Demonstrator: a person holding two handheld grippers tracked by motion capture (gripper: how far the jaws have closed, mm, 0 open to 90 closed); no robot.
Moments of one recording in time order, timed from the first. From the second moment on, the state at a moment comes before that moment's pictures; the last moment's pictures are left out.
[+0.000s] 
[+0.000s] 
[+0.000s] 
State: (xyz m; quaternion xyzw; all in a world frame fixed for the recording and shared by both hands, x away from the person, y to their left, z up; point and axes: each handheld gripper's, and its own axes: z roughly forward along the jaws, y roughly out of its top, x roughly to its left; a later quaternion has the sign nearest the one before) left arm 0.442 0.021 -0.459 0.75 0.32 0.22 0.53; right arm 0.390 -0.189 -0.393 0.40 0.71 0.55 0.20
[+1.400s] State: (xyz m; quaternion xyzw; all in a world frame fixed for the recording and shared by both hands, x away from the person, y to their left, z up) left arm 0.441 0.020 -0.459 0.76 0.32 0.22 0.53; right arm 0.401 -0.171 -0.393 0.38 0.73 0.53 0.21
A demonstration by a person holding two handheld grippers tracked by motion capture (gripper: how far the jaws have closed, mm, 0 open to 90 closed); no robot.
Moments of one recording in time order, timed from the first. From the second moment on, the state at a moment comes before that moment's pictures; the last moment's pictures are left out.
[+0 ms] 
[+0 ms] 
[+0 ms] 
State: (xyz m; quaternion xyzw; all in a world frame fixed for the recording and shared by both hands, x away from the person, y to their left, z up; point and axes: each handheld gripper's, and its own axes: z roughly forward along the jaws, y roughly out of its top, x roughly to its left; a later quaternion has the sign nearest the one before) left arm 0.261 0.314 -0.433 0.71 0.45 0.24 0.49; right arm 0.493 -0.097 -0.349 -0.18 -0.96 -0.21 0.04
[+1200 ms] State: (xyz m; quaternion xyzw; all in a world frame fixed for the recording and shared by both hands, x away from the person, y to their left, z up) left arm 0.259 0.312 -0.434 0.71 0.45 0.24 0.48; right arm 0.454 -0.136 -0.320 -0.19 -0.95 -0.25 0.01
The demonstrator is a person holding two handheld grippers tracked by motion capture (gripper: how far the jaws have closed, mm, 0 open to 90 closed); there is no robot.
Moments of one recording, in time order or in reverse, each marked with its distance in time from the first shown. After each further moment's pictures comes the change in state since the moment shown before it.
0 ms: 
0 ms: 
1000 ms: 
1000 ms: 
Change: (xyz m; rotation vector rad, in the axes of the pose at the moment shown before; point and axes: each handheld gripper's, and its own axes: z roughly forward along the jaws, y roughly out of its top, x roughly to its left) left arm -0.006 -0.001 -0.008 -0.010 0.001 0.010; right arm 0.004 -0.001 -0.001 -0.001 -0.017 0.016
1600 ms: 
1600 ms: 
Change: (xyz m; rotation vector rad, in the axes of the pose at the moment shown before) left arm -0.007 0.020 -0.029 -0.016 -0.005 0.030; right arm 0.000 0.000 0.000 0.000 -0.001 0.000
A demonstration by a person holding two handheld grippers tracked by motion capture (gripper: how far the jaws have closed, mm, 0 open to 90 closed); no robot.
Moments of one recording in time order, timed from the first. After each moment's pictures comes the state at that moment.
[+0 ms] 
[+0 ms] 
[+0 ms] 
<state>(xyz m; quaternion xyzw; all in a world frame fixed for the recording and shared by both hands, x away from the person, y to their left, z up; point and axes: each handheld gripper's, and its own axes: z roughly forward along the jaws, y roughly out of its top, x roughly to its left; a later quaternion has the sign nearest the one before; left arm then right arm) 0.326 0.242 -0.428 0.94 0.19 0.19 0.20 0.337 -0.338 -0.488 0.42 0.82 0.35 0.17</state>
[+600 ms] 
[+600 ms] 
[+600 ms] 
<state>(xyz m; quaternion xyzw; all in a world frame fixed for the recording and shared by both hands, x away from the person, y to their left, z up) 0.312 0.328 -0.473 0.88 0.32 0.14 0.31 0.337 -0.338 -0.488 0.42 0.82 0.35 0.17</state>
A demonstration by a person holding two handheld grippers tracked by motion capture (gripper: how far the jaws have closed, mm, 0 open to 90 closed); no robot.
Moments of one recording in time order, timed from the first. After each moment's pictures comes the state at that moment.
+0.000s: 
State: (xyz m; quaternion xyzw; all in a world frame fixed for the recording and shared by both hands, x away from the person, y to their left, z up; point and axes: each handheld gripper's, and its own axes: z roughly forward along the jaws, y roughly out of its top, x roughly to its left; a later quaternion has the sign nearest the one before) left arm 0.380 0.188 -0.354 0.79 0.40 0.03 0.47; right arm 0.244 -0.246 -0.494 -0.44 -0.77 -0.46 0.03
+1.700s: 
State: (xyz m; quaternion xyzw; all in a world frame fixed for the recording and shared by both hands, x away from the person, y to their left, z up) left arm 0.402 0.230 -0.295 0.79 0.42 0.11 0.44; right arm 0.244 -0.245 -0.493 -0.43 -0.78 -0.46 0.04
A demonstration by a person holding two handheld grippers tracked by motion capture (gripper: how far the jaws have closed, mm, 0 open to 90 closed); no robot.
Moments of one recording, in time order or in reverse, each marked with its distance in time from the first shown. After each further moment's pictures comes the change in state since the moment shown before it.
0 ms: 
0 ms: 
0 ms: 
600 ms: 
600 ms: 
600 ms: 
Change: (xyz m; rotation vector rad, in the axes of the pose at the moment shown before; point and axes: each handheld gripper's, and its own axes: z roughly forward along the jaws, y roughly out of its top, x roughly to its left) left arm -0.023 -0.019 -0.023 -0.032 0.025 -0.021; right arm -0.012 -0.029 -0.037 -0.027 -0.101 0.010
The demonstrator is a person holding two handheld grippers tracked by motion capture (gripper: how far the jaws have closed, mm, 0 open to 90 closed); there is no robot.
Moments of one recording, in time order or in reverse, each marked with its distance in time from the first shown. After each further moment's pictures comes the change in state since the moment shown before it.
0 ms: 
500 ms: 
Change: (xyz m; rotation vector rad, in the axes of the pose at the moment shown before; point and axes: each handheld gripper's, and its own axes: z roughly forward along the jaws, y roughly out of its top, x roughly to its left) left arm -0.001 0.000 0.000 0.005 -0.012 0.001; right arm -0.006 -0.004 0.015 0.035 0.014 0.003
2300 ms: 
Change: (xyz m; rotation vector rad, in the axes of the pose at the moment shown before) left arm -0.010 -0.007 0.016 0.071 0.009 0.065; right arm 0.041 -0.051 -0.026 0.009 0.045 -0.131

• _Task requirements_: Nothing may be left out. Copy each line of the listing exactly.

• _Exercise solution_:
Demonstrator: a person holding two handheld grippers tracked by motion capture (gripper: how far the jaws have closed, mm, 0 open to 90 closed); no robot.
Moments of one recording in time order, timed from the first. From the second moment on, the state at a moment comes before that moment's pictures; the last moment's pictures are left out.
[+0.000s] 
[+0.000s] 
[+0.000s] 
State: (xyz m; quaternion xyzw; all in a world frame fixed for the recording and shared by both hands, x away from the person, y to their left, z up; point and axes: each handheld gripper's, and its own axes: z roughly forward along the jaws, y roughly out of its top, x roughly to its left; a later quaternion has the sign nearest the one before) left arm 0.442 0.021 -0.459 0.75 0.32 0.22 0.53; right arm 0.390 -0.189 -0.393 0.40 0.71 0.55 0.20
[+1.400s] State: (xyz m; quaternion xyzw; all in a world frame fixed for the recording and shared by both hands, x away from the person, y to their left, z up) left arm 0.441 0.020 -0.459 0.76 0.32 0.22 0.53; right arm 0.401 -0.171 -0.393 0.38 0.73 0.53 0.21
A demonstration by a person holding two handheld grippers tracked by motion capture (gripper: how far the jaws have closed, mm, 0 open to 90 closed); no robot.
Moments of one recording in time order, timed from the first. From the second moment on, the state at a moment comes before that moment's pictures; the last moment's pictures are left out.
[+0 ms] 
[+0 ms] 
[+0 ms] 
State: (xyz m; quaternion xyzw; all in a world frame fixed for the recording and shared by both hands, x away from the person, y to their left, z up; point and axes: each handheld gripper's, and its own axes: z roughly forward along the jaws, y roughly out of its top, x roughly to its left; a later quaternion has the sign nearest the one before) left arm 0.261 0.314 -0.433 0.71 0.45 0.24 0.49; right arm 0.493 -0.097 -0.349 -0.18 -0.96 -0.21 0.04
[+1200 ms] State: (xyz m; quaternion xyzw; all in a world frame fixed for the recording and shared by both hands, x away from the person, y to their left, z up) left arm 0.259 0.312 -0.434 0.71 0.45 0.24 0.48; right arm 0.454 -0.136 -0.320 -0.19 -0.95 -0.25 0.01
The demonstrator is a person holding two handheld grippers tracked by motion capture (gripper: how far the jaws have closed, mm, 0 open to 90 closed); there is no robot.
Moments of one recording, in time order or in reverse, each marked with its distance in time from the first shown. After each further moment's pictures comes the change in state since the moment shown before it.
0 ms: 
0 ms: 
1000 ms: 
1000 ms: 
Change: (xyz m; rotation vector rad, in the axes of the pose at the moment shown before; point and axes: each handheld gripper's, and its own axes: z roughly forward along the jaws, y roughly out of its top, x roughly to its left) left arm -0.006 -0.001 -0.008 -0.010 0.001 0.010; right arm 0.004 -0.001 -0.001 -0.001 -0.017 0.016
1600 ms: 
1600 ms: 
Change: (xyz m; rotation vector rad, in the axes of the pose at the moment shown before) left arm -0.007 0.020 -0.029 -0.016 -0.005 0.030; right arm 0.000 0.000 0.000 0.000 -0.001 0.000
A demonstration by a person holding two handheld grippers tracked by motion capture (gripper: how far the jaws have closed, mm, 0 open to 90 closed); no robot.
Moments of one recording in time order, timed from the first. After each moment's pictures comes the state at that moment.
[+0 ms] 
[+0 ms] 
[+0 ms] 
<state>(xyz m; quaternion xyzw; all in a world frame fixed for the recording and shared by both hands, x away from the person, y to their left, z up; point and axes: each handheld gripper's, and its own axes: z roughly forward along the jaws, y roughly out of its top, x roughly to its left; a later quaternion has the sign nearest the one before; left arm then right arm) 0.326 0.242 -0.428 0.94 0.19 0.19 0.20 0.337 -0.338 -0.488 0.42 0.82 0.35 0.17</state>
[+600 ms] 
[+600 ms] 
[+600 ms] 
<state>(xyz m; quaternion xyzw; all in a world frame fixed for the recording and shared by both hands, x away from the person, y to their left, z up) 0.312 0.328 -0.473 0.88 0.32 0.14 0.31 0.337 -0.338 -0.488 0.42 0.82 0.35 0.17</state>
A demonstration by a person holding two handheld grippers tracked by motion capture (gripper: how far the jaws have closed, mm, 0 open to 90 closed); no robot.
Moments of one recording in time order, timed from the first. After each moment's pictures comes the state at that moment.
+0.000s: 
State: (xyz m; quaternion xyzw; all in a world frame fixed for the recording and shared by both hands, x away from the person, y to their left, z up; point and axes: each handheld gripper's, and its own axes: z roughly forward along the jaws, y roughly out of its top, x roughly to its left; a later quaternion has the sign nearest the one before) left arm 0.380 0.188 -0.354 0.79 0.40 0.03 0.47; right arm 0.244 -0.246 -0.494 -0.44 -0.77 -0.46 0.03
+1.700s: 
State: (xyz m; quaternion xyzw; all in a world frame fixed for the recording and shared by both hands, x away from the person, y to their left, z up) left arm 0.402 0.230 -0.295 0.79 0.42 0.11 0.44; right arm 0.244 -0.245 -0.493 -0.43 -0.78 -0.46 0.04
A demonstration by a person holding two handheld grippers tracked by motion capture (gripper: how far the jaws have closed, mm, 0 open to 90 closed); no robot.
Moments of one recording, in time order or in reverse, each marked with its distance in time from the first shown. After each further moment's pictures comes the change in state since the moment shown before it.
0 ms: 
0 ms: 
0 ms: 
600 ms: 
600 ms: 
600 ms: 
Change: (xyz m; rotation vector rad, in the axes of the pose at the moment shown before; point and axes: each handheld gripper's, and its own axes: z roughly forward along the jaws, y roughly out of its top, x roughly to its left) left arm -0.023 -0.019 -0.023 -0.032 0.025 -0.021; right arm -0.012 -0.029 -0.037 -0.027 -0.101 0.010
The demonstrator is a person holding two handheld grippers tracked by motion capture (gripper: how far the jaws have closed, mm, 0 open to 90 closed); there is no robot.
Moments of one recording, in time order or in reverse, each marked with its distance in time from the first shown. After each further moment's pictures comes the change in state since the moment shown before it.
0 ms: 
500 ms: 
Change: (xyz m; rotation vector rad, in the axes of the pose at the moment shown before; point and axes: each handheld gripper's, and its own axes: z roughly forward along the jaws, y roughly out of its top, x roughly to its left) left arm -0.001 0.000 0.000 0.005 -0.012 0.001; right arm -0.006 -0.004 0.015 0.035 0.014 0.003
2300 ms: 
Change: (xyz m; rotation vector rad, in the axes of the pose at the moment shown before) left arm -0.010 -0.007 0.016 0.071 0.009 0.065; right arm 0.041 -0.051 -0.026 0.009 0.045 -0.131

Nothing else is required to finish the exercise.